Reprint the full listing exactly.

* [MATERIAL SUPPLIED]:
= Beginning of Section =

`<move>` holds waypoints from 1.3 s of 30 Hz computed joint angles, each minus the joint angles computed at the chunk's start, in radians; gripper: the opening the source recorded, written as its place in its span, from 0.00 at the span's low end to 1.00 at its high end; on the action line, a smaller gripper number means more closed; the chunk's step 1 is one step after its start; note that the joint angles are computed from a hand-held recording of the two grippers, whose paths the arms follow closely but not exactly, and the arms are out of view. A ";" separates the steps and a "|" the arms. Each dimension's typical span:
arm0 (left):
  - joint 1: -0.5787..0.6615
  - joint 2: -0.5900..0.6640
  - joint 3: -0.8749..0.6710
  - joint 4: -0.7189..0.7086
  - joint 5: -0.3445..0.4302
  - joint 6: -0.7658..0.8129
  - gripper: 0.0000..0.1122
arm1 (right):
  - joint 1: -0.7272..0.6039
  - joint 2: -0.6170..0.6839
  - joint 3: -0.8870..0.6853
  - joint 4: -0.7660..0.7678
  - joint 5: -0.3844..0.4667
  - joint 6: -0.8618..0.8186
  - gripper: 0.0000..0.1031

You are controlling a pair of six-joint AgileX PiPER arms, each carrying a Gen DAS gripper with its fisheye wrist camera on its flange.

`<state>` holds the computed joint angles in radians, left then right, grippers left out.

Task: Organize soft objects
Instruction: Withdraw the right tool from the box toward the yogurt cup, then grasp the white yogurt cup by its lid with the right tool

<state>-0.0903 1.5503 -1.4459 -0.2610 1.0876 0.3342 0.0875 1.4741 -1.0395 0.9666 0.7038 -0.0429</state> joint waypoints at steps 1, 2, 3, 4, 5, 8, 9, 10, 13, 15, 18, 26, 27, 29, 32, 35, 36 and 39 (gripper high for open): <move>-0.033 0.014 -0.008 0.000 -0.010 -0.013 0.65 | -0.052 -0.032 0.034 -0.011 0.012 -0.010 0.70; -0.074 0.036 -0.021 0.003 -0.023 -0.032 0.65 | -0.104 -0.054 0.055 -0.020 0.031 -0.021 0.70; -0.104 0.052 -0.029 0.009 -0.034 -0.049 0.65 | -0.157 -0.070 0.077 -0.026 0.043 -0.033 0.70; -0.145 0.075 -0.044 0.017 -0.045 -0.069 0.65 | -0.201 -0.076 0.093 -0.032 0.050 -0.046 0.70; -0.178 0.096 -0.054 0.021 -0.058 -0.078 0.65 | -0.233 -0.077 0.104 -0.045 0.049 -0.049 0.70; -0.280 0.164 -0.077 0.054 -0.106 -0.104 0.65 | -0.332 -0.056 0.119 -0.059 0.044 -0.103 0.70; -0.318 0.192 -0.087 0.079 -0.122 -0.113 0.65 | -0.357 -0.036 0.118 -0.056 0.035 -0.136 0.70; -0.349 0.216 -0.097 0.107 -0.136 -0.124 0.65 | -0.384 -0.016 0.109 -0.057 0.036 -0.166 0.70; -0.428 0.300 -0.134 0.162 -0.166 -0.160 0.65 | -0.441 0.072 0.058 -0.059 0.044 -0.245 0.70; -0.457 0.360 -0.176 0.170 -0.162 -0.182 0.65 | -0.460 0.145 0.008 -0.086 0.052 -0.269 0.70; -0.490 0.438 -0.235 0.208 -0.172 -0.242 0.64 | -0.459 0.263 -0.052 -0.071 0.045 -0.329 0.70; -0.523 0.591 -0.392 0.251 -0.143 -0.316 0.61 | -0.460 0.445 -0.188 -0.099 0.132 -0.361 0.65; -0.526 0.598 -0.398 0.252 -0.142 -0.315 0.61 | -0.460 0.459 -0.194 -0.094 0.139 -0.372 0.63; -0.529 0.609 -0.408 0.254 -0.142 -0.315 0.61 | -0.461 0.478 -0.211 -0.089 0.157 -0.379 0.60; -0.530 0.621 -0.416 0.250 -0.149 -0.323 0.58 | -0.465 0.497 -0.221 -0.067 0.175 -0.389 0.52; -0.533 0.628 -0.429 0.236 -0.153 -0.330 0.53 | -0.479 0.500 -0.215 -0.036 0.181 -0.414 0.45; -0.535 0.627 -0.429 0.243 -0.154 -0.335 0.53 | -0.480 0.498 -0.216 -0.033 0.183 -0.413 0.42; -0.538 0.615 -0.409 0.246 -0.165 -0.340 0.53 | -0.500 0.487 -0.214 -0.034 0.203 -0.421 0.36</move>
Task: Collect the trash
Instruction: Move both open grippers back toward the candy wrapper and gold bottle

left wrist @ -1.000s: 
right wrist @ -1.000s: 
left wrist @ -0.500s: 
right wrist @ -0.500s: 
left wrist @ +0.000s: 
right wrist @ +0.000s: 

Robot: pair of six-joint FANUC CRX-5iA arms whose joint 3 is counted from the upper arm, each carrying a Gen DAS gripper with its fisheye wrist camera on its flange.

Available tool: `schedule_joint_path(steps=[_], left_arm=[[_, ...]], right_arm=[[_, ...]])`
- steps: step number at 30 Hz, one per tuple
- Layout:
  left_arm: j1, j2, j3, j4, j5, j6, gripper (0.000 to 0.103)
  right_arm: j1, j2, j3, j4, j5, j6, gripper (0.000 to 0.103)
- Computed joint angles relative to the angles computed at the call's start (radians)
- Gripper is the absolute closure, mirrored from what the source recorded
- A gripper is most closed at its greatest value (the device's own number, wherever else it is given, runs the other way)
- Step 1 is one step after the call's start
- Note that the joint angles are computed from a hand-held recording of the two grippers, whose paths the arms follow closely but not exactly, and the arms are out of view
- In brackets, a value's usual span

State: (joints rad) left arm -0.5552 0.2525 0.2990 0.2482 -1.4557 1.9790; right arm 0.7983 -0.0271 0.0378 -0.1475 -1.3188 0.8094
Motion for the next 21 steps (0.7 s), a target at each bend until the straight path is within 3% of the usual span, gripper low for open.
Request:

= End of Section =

* [SOLUTION BELOW]:
`<move>` holds waypoints from 1.3 s of 30 Hz computed joint angles, each minus the joint angles computed at the chunk's start, in radians; gripper: the opening the source recorded, written as its place in its span, from 0.00 at the span's low end to 1.00 at its high end; on the action line, a smaller gripper number means more closed; the chunk's step 1 is one step after its start; note that the joint angles are computed from a hand-held recording of the two grippers, whose paths the arms follow closely but not exactly, and the arms are out of view. A ";" separates the steps and a "|" the arms. Each dimension's typical span:
arm0 (left):
  - joint 1: -0.5787..0.6615
  - joint 2: -0.5900..0.6640
  - joint 3: -0.8749..0.6710
  - joint 4: -0.7189..0.7086
  - joint 5: -0.3445..0.4302
  - joint 6: -0.7658..0.8129
  - gripper: 0.0000..0.1122
arm1 (right):
  - joint 1: -0.7272..0.6039
  - joint 2: -0.6170..0.6839
  - joint 3: -0.8870..0.6853
  - joint 4: -0.7660..0.7678
  - joint 5: -0.3844..0.4667
  - joint 6: -0.8618..0.8186
  - gripper: 0.0000..0.1031

You are controlling a pair of six-joint AgileX PiPER arms, each carrying a Gen DAS gripper with its fisheye wrist camera on its flange.

`<state>` holds the computed joint angles in radians, left then right, grippers left out.

Task: Organize soft objects
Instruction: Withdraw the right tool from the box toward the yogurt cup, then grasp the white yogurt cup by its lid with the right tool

<state>-0.0903 1.5503 -1.4459 -0.2610 1.0876 0.3342 0.0875 1.4741 -1.0395 0.9666 0.7038 -0.0429</state> joint waypoints at steps 1, 2, 3, 4, 5, 8, 9, 10, 13, 15, 18, 26, 27, 29, 32, 35, 36 and 39 (gripper high for open): <move>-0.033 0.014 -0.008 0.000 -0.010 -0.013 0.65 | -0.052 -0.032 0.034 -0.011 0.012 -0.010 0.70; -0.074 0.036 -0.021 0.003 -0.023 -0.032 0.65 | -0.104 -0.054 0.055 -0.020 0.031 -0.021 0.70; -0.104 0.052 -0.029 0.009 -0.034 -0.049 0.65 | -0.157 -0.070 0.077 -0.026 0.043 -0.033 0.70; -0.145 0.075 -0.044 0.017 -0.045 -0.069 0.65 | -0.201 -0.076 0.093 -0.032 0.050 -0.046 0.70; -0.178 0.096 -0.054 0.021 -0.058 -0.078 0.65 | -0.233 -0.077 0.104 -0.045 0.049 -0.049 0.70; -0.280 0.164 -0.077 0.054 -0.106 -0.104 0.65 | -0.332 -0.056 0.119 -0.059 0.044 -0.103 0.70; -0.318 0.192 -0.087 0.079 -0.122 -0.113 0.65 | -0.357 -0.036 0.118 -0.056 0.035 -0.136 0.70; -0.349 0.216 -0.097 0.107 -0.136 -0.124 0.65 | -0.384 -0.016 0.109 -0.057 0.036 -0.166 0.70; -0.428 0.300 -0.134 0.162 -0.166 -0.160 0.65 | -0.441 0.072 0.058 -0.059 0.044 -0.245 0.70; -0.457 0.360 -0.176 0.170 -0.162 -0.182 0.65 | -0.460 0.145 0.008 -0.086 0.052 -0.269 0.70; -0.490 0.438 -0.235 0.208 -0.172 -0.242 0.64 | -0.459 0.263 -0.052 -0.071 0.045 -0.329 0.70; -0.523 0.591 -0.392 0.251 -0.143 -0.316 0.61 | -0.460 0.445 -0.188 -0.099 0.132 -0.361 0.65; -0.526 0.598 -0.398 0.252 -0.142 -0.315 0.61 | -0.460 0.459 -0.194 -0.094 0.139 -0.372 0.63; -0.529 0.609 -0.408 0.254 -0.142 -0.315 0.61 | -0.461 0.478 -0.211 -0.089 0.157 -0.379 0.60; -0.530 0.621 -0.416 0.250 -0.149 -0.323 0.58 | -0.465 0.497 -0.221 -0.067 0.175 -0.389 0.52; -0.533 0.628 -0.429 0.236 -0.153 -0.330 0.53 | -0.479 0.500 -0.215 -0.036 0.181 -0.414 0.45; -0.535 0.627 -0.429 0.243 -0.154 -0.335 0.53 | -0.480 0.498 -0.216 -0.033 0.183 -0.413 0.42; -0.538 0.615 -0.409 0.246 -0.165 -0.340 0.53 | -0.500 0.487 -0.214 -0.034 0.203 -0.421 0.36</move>
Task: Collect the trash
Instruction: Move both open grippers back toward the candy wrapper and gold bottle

left wrist @ -1.000s: 
right wrist @ -1.000s: 
left wrist @ -0.500s: 
right wrist @ -0.500s: 
left wrist @ +0.000s: 
right wrist @ +0.000s: 

Robot: pair of six-joint FANUC CRX-5iA arms whose joint 3 is counted from the upper arm, each carrying a Gen DAS gripper with its fisheye wrist camera on its flange.

Available tool: `schedule_joint_path(steps=[_], left_arm=[[_, ...]], right_arm=[[_, ...]])`
- steps: step number at 30 Hz, one per tuple
- Layout:
  left_arm: j1, j2, j3, j4, j5, j6, gripper (0.000 to 0.103)
  right_arm: j1, j2, j3, j4, j5, j6, gripper (0.000 to 0.103)
- Computed joint angles relative to the angles computed at the call's start (radians)
- Gripper is the absolute closure, mirrored from what the source recorded
- A gripper is most closed at its greatest value (the device's own number, wherever else it is given, runs the other way)
- Step 1 is one step after the call's start
- Note that the joint angles are computed from a hand-held recording of the two grippers, whose paths the arms follow closely but not exactly, and the arms are out of view
- In brackets, a value's usual span

State: (joints rad) left arm -0.5552 0.2525 0.2990 0.2482 -1.4557 1.9790; right arm 0.7983 -0.0271 0.0378 -0.1475 -1.3188 0.8094
Motion for the next 21 steps (0.7 s), a target at each bend until the straight path is within 3% of the usual span, gripper low for open.
Request:

This answer has been written out in full.